AI safety recommendations
There are several tools and recommendations to consider when it comes to safety using AI/ML solutions.
OpenAI has a free-to-use Moderation API that can help reduce the frequency of unsafe content in completions. Alternatively, you may wish to develop a custom content filtration system tailored to specific use cases.
It is recommended “red-teaming” applications to ensure they are robust to adversarial input. Test products over a wide range of inputs and user behaviors, both a representative set and those reflective of someone trying to ‘break’ the application. Does it wander off topic? Can someone easily redirect the feature via prompt injections, e.g. “ignore the previous instructions and do this instead”?
Wherever possible, it is recommended to have a human review outputs before they are used in practice. This is especially critical in high-stakes domains, and for code generation. Humans should be aware of the limitations of the system, and have access to any information needed to verify the outputs. For example, if the application summarizes notes, a human should have easy access to the original notes to refer back.
“Prompt engineering” can help constrain the topic and tone of output text. This reduces the chance of producing undesired content, even if a user tries to produce it. Providing additional context to the model (such as by giving a few high-quality examples of desired behavior prior to the new input) can make it easier to steer model outputs in desired directions.
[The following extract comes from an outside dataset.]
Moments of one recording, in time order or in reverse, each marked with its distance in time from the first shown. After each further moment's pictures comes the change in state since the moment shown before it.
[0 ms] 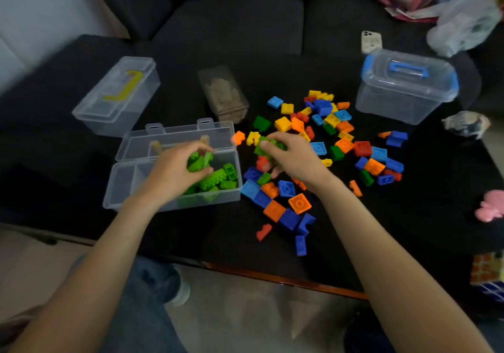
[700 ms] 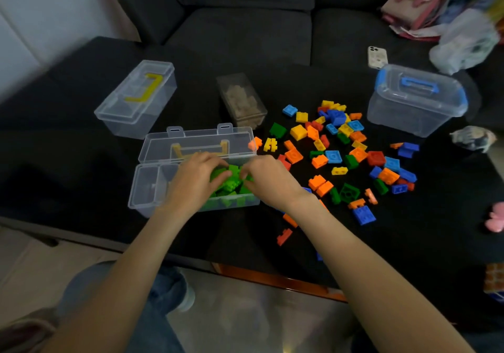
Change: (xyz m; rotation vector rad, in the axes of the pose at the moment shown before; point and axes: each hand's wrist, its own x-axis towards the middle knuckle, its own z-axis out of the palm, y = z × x) left_hand -0.012 -0.020 0.015 0.159 0.137 0.112; right_hand 0.003 -0.028 0.076 -0.972 -0.139 -0.316
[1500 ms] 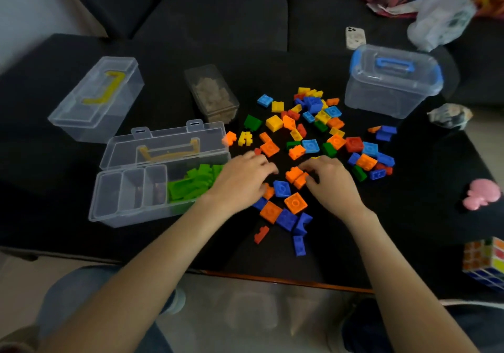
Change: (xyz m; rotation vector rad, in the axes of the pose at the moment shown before) left_hand 0.043 0.102 0.043 0.105 -0.288 0.334; right_hand -0.084 0.128 0.027 0.172 0.221 0.432
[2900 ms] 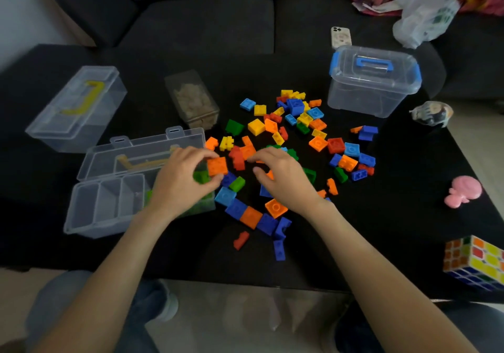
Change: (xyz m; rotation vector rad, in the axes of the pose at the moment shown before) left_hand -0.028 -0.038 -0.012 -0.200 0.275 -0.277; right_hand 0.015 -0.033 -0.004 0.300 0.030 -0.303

Users generally should be required to register and log-in to access services. Linking this service to an existing account, such as a Gmail, LinkedIn, or Facebook log-in, may help, though may not be appropriate for all use-cases. Requiring a credit card or ID card reduces risk further. Limiting the amount of text a user can input into the prompt helps avoid prompt injection. Limiting the number of output tokens helps reduce the chance of misuse. Narrowing the ranges of inputs or outputs, especially drawn from trusted sources, reduces the extent of misuse possible within an application.
Allowing user inputs through validated dropdown fields (e.g., a list of movies on Wikipedia) can be more secure than allowing open-ended text inputs. Returning outputs from a validated set of materials on the backend, where possible, can be safer than returning novel generated content (for instance, routing a customer query to the best-matching existing customer support article, rather than attempting to answer the query from-scratch).
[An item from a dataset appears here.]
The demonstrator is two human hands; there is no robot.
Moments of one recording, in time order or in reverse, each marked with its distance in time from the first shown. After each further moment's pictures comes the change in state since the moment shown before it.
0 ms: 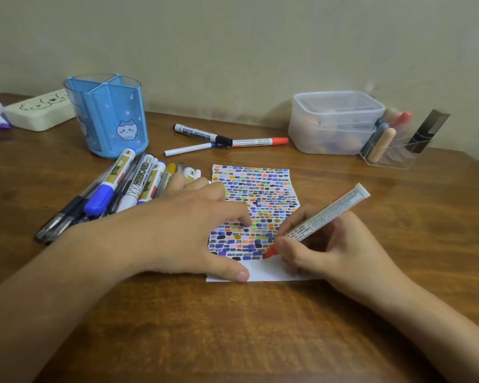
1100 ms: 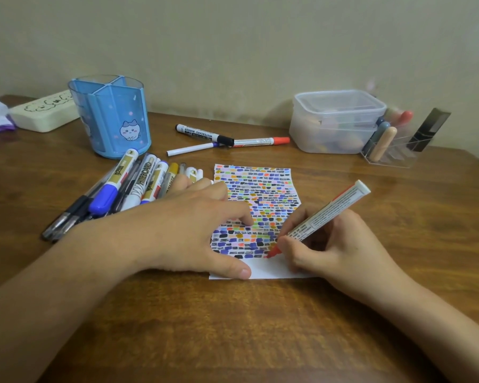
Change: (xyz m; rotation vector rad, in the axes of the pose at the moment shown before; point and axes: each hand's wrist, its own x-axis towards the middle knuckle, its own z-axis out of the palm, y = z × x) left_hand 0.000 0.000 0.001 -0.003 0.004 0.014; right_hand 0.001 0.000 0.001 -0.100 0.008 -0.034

Users should generally have an easily available method for reporting improper functionality or other concerns about application behavior (listed email address, ticket submission method, etc.). This method should be monitored by a human and responded to as appropriate.
Keep an eye on: DIY (do-it-yourself) AI
Finally, a trend being closely monitored at Delinea Labs is the advent of democratized AI.
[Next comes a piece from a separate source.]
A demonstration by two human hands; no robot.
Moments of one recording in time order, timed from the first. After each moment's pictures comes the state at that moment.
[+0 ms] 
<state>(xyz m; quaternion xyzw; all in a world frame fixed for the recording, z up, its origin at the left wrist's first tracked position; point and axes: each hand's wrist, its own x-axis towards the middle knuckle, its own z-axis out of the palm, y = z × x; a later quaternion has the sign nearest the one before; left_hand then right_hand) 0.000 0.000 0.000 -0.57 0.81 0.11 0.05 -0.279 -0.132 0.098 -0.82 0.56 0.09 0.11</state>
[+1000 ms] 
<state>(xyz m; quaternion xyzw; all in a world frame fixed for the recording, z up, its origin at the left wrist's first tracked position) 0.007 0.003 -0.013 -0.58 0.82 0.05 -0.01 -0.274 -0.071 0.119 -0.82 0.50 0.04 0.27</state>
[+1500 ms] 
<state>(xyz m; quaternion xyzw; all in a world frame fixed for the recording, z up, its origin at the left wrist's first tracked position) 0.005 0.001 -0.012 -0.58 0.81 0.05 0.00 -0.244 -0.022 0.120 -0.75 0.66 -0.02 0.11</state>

It’s already incredibly easy to replicate and re-train your privately owned Chat-GPT like model. For example, Stanford’s Alpaca is surprisingly good.
The claim here is the training can be done in 5 hours on a single RTX 4090. This can mitigate the risk of privacy, confidentiality, compliance, and third-party reliance but other risks remain. Staying ahead of this trend and AI/ML security generally can help ensure organizations can safely leverage these new solutions safely and effectively.